9.3 VILA-M3 Image Analysis¶

curl -X POST http://localhost:8524/nim/vilam3/analyze \
  -H "Content-Type: application/json" \
  -d '{
    "question": "Describe the findings in this chest X-ray",
    "input_path": ""
  }'

10. Troubleshooting¶

NIM container fails to start¶

# Check container logs
docker logs imaging-nim-llm

# Common issues:
# - NGC_API_KEY not set or invalid
# - Insufficient GPU memory
# - NVIDIA driver version mismatch
# - Container image not pulled (authentication failure)

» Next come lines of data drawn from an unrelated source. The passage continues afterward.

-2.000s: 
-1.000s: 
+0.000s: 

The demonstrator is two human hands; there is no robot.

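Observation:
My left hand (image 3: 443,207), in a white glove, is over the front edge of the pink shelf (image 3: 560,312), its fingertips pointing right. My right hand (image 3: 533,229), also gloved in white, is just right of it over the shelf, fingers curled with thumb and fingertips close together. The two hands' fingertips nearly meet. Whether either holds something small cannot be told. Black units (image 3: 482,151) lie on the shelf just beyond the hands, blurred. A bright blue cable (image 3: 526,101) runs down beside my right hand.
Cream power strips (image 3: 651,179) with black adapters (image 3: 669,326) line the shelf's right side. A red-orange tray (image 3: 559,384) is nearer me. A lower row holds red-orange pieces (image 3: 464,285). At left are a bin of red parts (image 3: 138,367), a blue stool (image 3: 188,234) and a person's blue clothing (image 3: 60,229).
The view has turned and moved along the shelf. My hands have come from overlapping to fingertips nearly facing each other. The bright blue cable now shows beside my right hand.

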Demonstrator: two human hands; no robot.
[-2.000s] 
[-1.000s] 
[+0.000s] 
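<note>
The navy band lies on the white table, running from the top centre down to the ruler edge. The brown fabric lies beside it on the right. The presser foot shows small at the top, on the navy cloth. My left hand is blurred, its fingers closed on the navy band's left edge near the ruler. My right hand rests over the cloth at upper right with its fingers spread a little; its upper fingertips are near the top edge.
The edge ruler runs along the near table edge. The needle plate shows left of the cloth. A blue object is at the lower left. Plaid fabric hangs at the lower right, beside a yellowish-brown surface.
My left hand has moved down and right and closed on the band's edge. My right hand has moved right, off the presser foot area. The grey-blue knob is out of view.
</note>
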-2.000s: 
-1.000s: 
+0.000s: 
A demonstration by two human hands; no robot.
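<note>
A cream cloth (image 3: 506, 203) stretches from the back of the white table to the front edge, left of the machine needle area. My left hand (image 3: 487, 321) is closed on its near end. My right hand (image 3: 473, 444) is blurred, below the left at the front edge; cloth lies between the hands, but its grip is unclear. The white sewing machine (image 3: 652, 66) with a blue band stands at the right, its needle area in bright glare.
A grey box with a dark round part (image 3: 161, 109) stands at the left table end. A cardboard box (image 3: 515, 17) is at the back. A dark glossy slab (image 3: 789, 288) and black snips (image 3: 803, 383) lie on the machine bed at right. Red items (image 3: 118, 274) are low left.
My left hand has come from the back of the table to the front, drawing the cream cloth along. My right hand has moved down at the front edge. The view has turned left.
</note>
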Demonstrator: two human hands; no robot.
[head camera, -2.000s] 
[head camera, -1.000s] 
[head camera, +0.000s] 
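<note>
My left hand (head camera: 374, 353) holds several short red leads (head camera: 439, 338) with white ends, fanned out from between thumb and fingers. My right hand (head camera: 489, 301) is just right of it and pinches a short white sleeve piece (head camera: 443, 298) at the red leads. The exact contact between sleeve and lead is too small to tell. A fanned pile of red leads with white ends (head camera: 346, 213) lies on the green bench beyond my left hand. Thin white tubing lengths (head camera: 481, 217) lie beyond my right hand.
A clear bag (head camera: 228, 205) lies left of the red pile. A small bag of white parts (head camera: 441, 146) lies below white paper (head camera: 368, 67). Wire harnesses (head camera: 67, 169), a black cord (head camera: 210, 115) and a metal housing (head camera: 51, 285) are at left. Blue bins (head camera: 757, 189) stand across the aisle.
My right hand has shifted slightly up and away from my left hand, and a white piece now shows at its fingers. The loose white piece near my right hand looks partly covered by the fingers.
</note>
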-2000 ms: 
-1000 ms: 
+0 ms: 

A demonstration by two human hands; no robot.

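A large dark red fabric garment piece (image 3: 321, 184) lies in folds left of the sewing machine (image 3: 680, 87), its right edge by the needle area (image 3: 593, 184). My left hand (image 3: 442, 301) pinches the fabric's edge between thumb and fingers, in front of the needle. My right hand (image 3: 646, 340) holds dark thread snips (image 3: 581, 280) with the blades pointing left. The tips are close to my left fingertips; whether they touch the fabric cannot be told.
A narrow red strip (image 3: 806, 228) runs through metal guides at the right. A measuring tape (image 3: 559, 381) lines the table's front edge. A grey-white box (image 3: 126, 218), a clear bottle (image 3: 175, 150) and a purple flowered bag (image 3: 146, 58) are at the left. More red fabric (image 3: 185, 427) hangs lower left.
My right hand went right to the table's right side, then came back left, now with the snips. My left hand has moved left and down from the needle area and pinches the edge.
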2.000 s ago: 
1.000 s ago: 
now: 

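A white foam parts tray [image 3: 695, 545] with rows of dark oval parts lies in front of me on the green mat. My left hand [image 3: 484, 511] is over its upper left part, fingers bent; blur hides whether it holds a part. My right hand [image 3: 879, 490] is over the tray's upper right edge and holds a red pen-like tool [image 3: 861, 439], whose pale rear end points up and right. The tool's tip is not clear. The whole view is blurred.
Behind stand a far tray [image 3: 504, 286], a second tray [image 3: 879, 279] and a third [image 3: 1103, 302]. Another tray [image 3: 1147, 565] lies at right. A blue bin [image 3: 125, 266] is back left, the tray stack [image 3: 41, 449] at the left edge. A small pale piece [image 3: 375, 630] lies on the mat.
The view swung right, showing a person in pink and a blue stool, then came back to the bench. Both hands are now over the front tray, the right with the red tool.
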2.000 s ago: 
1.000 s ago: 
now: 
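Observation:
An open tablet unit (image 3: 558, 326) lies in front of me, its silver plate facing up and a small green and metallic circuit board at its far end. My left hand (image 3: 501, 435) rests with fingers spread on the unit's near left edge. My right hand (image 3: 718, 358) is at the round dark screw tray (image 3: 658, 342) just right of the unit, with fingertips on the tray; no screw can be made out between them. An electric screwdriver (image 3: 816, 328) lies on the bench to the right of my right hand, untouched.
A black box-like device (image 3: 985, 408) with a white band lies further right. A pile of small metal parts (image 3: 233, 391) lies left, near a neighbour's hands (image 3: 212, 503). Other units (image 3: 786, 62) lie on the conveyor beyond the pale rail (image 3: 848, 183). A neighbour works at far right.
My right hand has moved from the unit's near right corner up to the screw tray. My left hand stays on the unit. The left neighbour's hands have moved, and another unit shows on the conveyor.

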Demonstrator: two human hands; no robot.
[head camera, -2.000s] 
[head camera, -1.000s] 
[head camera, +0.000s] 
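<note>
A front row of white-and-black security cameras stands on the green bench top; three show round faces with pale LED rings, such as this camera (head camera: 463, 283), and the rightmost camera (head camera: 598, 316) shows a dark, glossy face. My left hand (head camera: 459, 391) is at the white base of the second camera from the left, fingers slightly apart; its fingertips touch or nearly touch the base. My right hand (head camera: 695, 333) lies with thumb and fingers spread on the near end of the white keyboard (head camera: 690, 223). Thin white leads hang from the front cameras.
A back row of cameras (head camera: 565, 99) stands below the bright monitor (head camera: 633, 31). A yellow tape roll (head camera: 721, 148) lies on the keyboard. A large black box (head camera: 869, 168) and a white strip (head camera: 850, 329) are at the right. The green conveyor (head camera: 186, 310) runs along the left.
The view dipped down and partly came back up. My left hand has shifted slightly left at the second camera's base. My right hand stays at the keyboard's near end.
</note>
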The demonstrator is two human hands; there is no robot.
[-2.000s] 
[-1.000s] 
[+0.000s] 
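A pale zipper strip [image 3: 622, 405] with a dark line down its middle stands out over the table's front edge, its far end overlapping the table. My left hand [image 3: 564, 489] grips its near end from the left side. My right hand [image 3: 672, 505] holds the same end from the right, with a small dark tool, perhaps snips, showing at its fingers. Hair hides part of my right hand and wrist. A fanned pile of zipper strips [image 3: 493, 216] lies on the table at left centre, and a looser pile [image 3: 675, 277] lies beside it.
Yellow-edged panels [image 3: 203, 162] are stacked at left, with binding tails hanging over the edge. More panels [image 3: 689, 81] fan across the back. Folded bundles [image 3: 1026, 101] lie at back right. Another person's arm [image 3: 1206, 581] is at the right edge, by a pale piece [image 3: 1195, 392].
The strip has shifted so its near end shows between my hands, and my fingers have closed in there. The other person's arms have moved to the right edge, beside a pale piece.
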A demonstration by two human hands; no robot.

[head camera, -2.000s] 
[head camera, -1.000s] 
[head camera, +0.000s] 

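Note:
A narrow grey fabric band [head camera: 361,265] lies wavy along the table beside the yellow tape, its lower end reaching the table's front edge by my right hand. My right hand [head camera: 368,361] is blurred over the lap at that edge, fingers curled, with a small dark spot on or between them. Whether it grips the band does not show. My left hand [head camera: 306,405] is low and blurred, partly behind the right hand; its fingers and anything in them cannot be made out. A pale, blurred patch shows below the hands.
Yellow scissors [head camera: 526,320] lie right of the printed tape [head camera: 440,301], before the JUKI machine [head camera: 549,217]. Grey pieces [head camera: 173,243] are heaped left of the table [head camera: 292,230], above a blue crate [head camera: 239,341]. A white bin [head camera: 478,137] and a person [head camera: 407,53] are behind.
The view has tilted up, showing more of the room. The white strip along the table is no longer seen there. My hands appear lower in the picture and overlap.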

NIM shows "unavailable" in health check¶

# NIM containers take 60-120 seconds to load models after start
# Check if the container is still initializing:
docker logs --tail 50 imaging-nim-vista3d

# Verify the container is running:
docker ps | grep nim

Mock fallback is not working¶

Ensure IMAGING_NIM_ALLOW_MOCK_FALLBACK=true in your .env file. If NIM_MODE=local and ALLOW_MOCK_FALLBACK=false, failures will raise errors instead of falling back.

GPU out of memory¶

If running on limited GPU hardware: 1. Reduce the number of simultaneous NIMs 2. Set unused NIM URLs to empty strings 3. Use IMAGING_NIM_MODE=mock for NIMs you cannot run 4. On DGX Spark (128 GB), all four NIMs fit comfortably

Container pull fails with 401¶

# Re-authenticate with NGC
echo "$NGC_API_KEY" | docker login nvcr.io --username '$oauthtoken' --password-stdin

# Verify API key is valid at https://ngc.nvidia.com/setup/api-key

Port conflicts¶

Default NIM ports (8520, 8530, 8531, 8532) may conflict with other services. To change, edit the port mappings in docker-compose.yml and update the corresponding IMAGING_NIM_*_URL variables in .env.

For complete architecture details, see ARCHITECTURE_GUIDE.md. For the full implementation specification, see PROJECT_BIBLE.md.